Consider the locus of the points X in the plane for wich the distance of X from the point (2,3) is equal to the sum of the distances of X from the coordinate axes. a) Show that the part of this locus which lies in the first quadrant is part of a hyperbola.locate the assymptotes and make a sketch. b) Sketch the graph of the locus in the other quadrants.
ATTEMPT:a) Let F=(2,3),Then for the first quadrant $\Vert X-F \Vert =x+y= \sqrt 2 (\frac {x-2}{\sqrt 2}+\frac {y-3}{\sqrt 2} +\frac{5}{\sqrt 2})$ This is a vector equation of a hyperbola of the form $\Vert X-F \Vert =e\vert (X-F)\cdot N+d\vert$.So $e=\sqrt 2$,$X=(x,y)$ and $d=\frac{5}{\sqrt 2}$(d is the distance from the focus F to the directrix),$N=(\frac {1}{\sqrt 2},\frac {1}{\sqrt 2})$ is the unit normal to the directrix L.F must lie on the possitive part of the hyperbola determined by N.The transverse axis of the hyperbola has the same direction with N and includes F,So the equation of the axis must be x=y+1.If we choose an X wich lies on the axis and using the relations $\vert X-F \Vert=e d(X,L)$ and $ d=d(X,L)+\Vert X-F\Vert $ then we can find this X from $d=\frac {\Vert X-F \Vert}{e}+\Vert X-F\Vert$.Now to find the center C of the hyperbola we use $(\Vert F-C \Vert -d)e=\Vert X-C \Vert $ (X is the X wich lies on the axis).
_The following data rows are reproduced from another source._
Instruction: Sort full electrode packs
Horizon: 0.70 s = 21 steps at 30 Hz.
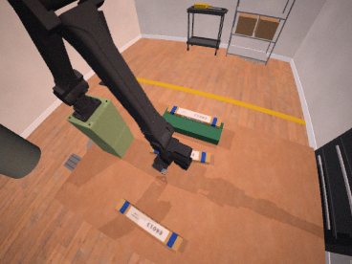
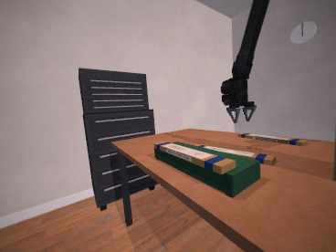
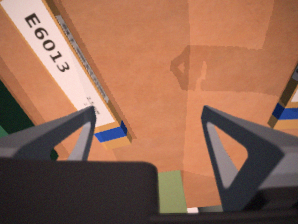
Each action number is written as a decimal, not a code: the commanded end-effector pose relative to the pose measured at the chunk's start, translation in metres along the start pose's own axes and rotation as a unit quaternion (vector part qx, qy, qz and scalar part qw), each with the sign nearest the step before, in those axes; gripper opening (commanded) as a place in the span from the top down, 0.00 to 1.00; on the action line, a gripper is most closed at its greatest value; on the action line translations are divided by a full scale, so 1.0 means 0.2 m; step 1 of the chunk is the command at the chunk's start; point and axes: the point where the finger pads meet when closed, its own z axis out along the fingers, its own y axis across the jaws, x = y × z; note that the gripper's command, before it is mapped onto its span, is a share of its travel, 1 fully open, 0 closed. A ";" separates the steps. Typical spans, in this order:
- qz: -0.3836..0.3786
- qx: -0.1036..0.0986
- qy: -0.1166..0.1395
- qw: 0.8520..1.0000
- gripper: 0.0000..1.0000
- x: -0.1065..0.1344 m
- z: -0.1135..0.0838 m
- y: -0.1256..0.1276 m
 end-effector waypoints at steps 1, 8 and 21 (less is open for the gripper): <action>-0.020 -0.004 -0.017 1.000 0.04 -0.08 -0.01 -0.11; -0.020 -0.003 -0.016 1.000 0.04 -0.12 0.01 -0.28; -0.021 -0.002 -0.005 1.000 0.04 -0.14 0.05 -0.65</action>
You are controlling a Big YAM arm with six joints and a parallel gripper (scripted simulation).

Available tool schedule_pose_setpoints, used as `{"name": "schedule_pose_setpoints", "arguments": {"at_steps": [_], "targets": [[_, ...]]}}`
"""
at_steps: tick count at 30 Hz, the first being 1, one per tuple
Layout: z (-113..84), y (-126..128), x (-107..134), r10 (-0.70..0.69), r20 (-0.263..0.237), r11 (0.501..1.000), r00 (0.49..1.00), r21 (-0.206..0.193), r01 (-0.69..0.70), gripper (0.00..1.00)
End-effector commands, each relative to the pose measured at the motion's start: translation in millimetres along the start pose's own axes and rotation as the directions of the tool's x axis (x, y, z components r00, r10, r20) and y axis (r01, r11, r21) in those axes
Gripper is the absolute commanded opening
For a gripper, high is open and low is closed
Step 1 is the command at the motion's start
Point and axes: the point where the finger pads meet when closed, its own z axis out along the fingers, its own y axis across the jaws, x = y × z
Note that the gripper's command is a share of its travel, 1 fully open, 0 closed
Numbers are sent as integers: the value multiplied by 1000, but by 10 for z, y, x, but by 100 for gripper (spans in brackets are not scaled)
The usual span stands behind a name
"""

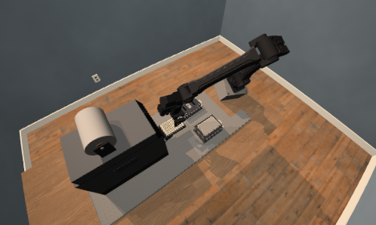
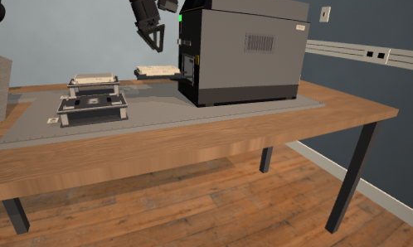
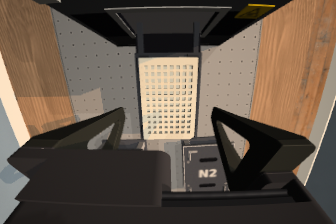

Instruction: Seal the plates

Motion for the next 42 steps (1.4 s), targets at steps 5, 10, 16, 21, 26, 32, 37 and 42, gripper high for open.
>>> {"name": "schedule_pose_setpoints", "arguments": {"at_steps": [5,10,16,21,26,32,37,42], "targets": [[-210,-39,-213,5,54,1000,999,11,-6,100],[-260,-42,-294,6,60,1000,998,13,-7,100],[-166,-42,-326,-3,62,1000,998,8,3,100],[-202,-91,-249,-17,70,1000,997,12,16,100],[-257,-93,-80,-20,72,1000,997,14,19,100],[-244,-39,78,-21,62,1000,998,6,21,100],[-257,-47,94,-22,65,1000,998,7,22,100],[-304,-67,235,-15,57,1000,998,10,14,100]]}}
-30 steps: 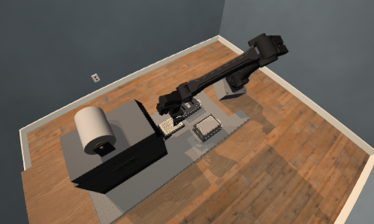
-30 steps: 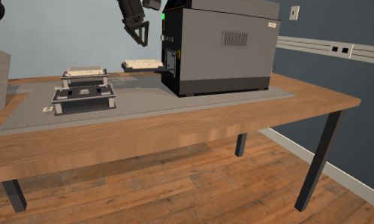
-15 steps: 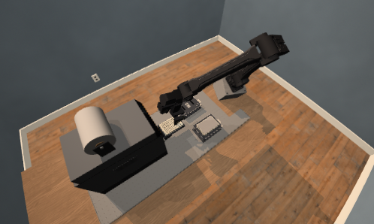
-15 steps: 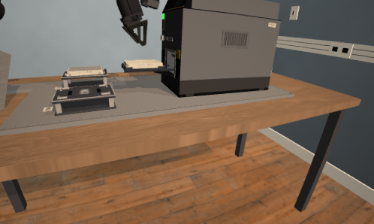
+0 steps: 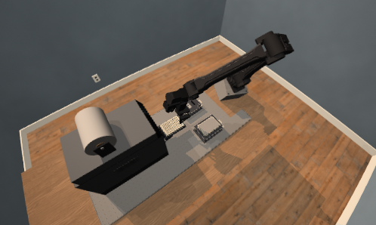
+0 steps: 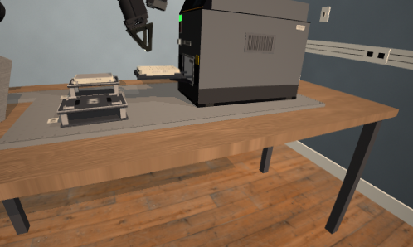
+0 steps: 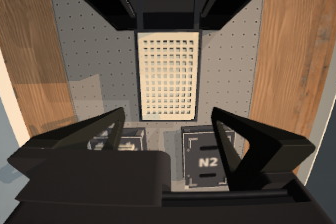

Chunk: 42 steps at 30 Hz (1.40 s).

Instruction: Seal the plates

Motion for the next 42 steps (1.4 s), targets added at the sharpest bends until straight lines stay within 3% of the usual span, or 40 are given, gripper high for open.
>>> {"name": "schedule_pose_setpoints", "arguments": {"at_steps": [1,16,19,26,28,36,42], "targets": [[-171,-65,-45,-8,47,1000,999,12,8,100],[-217,-31,140,-17,52,1000,998,9,16,100],[-179,-50,107,-21,-100,1000,995,14,22,100],[-45,28,205,-56,-375,998,925,-15,55,100],[-45,28,205,-56,-375,998,925,-15,55,100],[-241,32,-29,-21,-297,1000,955,2,23,100],[-272,-15,-69,8,-286,1000,958,14,-4,100]]}}
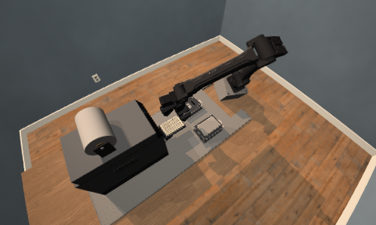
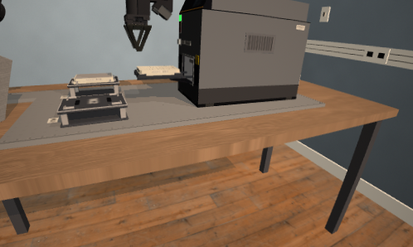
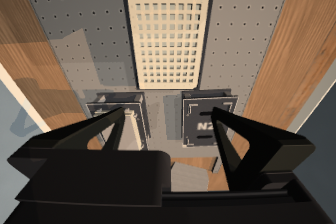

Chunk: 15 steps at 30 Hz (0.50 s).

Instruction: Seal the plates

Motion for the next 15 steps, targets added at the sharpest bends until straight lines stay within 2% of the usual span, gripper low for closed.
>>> {"name": "schedule_pose_setpoints", "arguments": {"at_steps": [1,3,10,15], "targets": [[-283,-17,-235,14,61,1000,998,12,-14,100],[-283,-17,-235,14,61,1000,998,12,-14,100],[-683,420,-242,-20,70,1000,997,17,19,96],[-793,599,-204,-15,47,1000,999,6,14,93]]}}
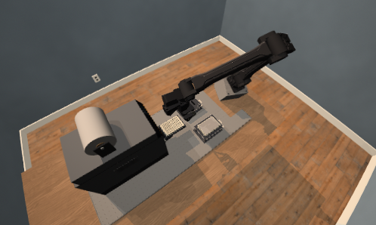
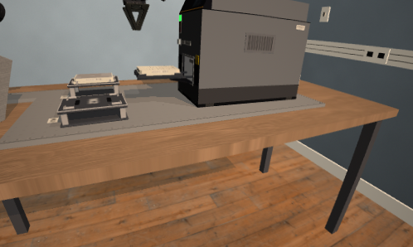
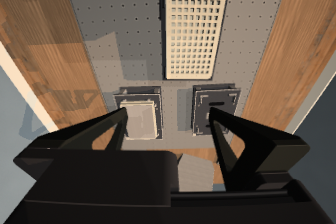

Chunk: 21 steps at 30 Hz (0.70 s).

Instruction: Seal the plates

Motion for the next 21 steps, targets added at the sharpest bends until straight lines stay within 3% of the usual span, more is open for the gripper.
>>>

So $\vert \alpha \vert =\Vert X-C \Vert$ and $b=\vert \alpha \vert \sqrt {e^2-1}$.The assymptotes pass through the C and are the hypotenuses of the two triangles with sides $\vert \alpha \vert$ and b on the two planes determined by the transverse axis.
QUESTIONS: A)Is the solution correct; As far as the b) part of the exercise I found $N=(\frac {-1}{\sqrt 2},\frac {1}{\sqrt 2})$ and $d=\frac {1}{\sqrt 5}$It seems the hyperbola described by this equation has most of its left part in the first quadrant.Propably i must sketch only the points lying in the second quadrant.?If i got the hyperbola correctly.
I think you are overcomplicating the question. Notice first of all that point $X$ exists only if $x+y\ge0$, i.e. if $X$ lies above the line of equation $y=-x$. In this case we can square equation $||X-F||=x+y$ to get $$ (x-2)^2+(y-3)^2=(x+y)^2, $$ which is the same as $$ (x+3)(y+2)={25\over2}. $$ The latter is the equation of an equilateral hyperbola, with center at $(-3,-2)$ and asymptotes parallel to the coordinate axes. Its upper branch all lies in the region above line $y=-x$ and is the required locus, while its lower branch lies below that line and must be discarded.